Coboundary map on the cochain complex of abelian cosimplicial groups? Maybe I'm looking at the wrong places, but I can't find a definition of
the coboundary map on the cochain complex of abelian cosimplicial groups.
What I have in mind is something similar to the "Moore construction in the
alternating face map complex "
for abelian simplicial groups, for example given in 
http://ncatlab.org/nlab/show/Moore+complex but this time obviously as a 
(co)boundary operator on a cochain complex.

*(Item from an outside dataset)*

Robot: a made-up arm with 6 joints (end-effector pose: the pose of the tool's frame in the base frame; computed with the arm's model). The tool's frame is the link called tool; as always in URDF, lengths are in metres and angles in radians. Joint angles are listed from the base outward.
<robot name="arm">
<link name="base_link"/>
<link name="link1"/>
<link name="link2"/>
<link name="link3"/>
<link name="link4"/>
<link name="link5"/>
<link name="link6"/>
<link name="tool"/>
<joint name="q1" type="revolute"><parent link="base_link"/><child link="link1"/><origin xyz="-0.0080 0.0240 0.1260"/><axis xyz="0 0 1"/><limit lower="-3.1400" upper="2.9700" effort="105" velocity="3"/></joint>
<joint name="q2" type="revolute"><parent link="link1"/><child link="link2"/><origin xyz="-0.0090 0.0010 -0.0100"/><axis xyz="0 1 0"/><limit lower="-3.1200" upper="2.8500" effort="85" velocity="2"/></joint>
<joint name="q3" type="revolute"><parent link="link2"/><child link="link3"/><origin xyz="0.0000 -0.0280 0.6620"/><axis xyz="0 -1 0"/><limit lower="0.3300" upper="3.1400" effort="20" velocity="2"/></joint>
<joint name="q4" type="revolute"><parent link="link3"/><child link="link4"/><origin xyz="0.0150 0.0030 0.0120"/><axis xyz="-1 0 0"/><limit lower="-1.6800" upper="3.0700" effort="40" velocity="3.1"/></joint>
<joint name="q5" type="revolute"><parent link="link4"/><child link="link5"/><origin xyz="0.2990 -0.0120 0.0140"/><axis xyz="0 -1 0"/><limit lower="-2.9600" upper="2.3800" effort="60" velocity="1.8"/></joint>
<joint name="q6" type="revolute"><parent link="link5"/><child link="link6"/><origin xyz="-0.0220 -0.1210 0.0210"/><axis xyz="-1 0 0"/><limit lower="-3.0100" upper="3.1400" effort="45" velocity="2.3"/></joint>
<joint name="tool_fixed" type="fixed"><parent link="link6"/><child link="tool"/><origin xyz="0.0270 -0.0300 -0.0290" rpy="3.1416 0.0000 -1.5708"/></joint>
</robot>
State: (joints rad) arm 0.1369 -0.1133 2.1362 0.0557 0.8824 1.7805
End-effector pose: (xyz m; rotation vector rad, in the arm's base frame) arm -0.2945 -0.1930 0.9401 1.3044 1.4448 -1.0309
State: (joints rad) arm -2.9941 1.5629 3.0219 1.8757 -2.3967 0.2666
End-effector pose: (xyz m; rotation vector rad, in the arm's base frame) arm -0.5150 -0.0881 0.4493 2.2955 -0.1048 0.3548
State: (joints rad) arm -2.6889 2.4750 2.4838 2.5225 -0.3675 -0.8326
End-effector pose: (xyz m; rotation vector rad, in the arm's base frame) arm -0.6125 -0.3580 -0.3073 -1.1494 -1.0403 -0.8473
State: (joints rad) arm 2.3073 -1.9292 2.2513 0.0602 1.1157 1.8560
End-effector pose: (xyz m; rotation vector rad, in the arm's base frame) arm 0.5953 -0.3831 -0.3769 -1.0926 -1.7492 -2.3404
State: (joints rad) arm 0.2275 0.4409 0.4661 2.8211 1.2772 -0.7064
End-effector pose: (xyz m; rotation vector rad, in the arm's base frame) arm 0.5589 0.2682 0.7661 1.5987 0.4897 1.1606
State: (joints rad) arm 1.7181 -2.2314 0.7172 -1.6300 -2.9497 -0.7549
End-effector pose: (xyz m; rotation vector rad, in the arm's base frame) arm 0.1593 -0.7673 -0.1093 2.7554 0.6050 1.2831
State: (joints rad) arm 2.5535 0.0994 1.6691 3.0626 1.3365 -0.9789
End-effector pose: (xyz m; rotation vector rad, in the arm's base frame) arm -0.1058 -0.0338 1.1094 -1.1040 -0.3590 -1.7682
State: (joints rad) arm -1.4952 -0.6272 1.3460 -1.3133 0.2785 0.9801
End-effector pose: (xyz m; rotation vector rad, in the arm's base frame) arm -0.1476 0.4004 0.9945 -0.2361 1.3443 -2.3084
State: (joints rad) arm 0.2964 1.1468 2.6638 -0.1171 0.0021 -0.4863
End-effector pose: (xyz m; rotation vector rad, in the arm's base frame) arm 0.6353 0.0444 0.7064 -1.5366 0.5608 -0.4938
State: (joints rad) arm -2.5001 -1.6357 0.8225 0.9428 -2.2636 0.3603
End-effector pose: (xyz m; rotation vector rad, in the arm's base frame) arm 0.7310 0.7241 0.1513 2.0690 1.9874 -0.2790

Is there an obstruction to a definition? (I guess not)
If not how is it done? (Definition of the coboundary operator)
 A: If the coface maps are $d^i: C^{n-1} \to C^n$ $(i=0,...,n)$ then the coboundary map is 
$$\delta^n = \sum_{i=0}^n(-1)^i d^i: C^{n-1} \to C^n.$$ 
It might be helpful to keep in mind that the "co" refers to a dual concept, i.e. arrows are reversed. For example a face map $d_i: C_n \to C_{n-1}$  corresponds to a coface map $d^i: C^{n-1} \to C^n$. 
When thinking about what formula should hold or should be used for a definition you can proceed as follows: From linear algebra you know the concept of a dual space and a dual map (I denote them by an upper asterisk). As an example the face maps satisfy  $d_id_j=d_{j-1}d_i$ (if $i < j$). Now just think you had a vector space and apply $\ast$: 
$$(d_i d_j)^\ast = (d_{j-1} d_i)^\ast \;\;\text{ i.e. }\;\; d_j^\ast d_i^\ast = d_i^\ast d_{j-1}^\ast $$
Then set $d^i=d_i^\ast$ and you get the correct formula for the coface maps: $d^j d^i = d^i d^{j-1}$. 
In case of the coboundary map: The boundary map is $\sum_{i=0}^n (-1)^id_i:C_n \to C_{n-1}$. Dualizing yields the formula above.